** Task brief **
Reproduce the listing below exactly, except for its pictures.

● ● ●

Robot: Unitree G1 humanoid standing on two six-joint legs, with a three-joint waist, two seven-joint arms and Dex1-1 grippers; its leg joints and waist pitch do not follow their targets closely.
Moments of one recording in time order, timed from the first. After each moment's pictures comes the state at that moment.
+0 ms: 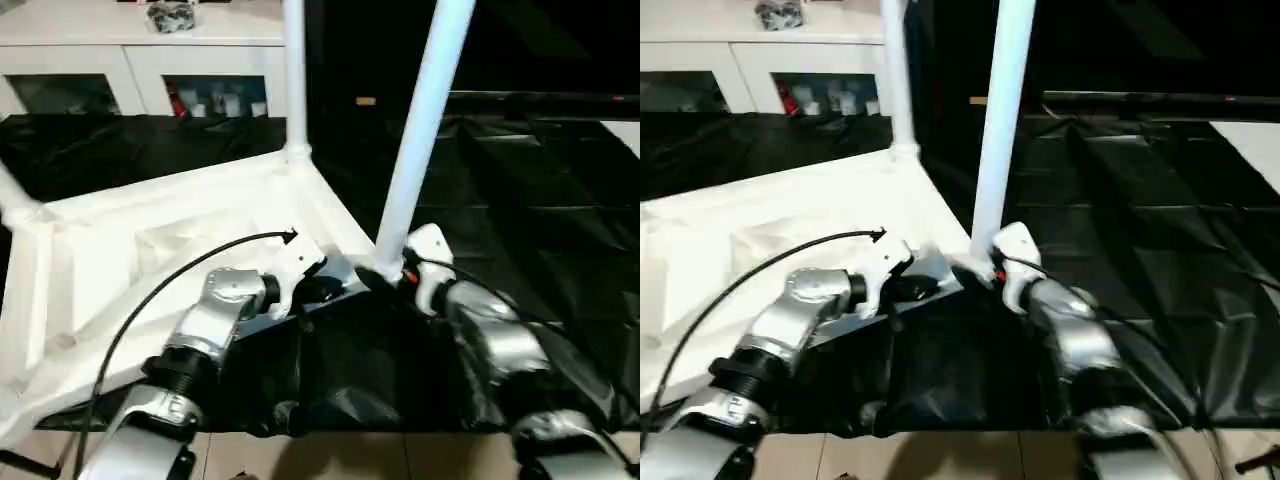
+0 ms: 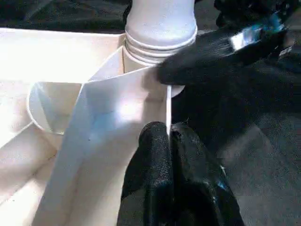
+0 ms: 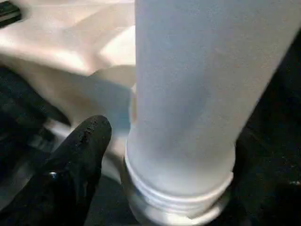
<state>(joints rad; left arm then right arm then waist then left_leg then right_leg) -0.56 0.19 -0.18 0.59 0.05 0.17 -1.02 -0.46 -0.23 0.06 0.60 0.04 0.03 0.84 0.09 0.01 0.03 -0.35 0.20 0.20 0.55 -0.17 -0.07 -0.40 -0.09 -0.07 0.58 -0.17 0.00</state>
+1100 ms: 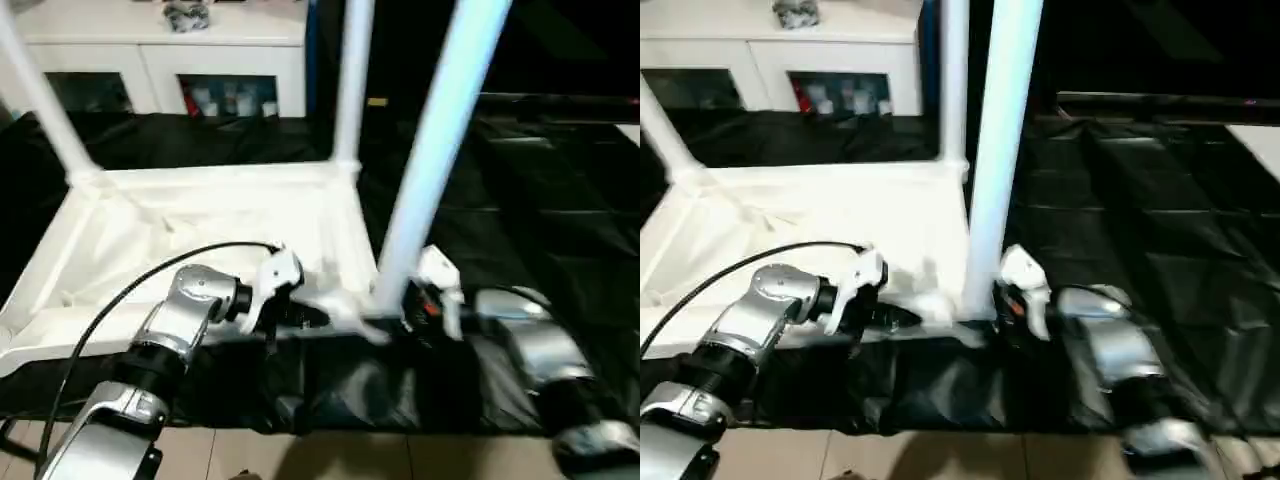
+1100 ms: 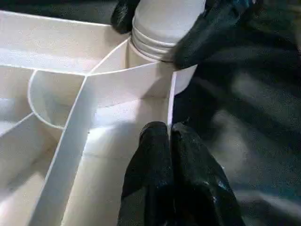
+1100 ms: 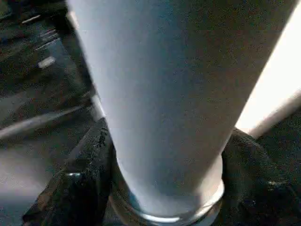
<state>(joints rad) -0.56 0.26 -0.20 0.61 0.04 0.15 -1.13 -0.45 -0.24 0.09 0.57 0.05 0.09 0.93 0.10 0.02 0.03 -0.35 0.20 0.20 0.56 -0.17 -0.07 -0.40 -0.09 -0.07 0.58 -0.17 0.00</state>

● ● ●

** Answer to the problem **
Robot: Unitree G1 humanoid standing on two six-joint legs, with a three-joint waist, two seven-joint arms and Dex1-1 grippers; its leg joints and waist pitch do not follow their targets closely.
Moments of one recording in time order, timed from the first. After each moment's pictures comes the state at that moment.
+0 ms: 
+0 ms: 
+0 ms: 
<state>(joints rad; left arm then right arm then waist then left_leg then right_leg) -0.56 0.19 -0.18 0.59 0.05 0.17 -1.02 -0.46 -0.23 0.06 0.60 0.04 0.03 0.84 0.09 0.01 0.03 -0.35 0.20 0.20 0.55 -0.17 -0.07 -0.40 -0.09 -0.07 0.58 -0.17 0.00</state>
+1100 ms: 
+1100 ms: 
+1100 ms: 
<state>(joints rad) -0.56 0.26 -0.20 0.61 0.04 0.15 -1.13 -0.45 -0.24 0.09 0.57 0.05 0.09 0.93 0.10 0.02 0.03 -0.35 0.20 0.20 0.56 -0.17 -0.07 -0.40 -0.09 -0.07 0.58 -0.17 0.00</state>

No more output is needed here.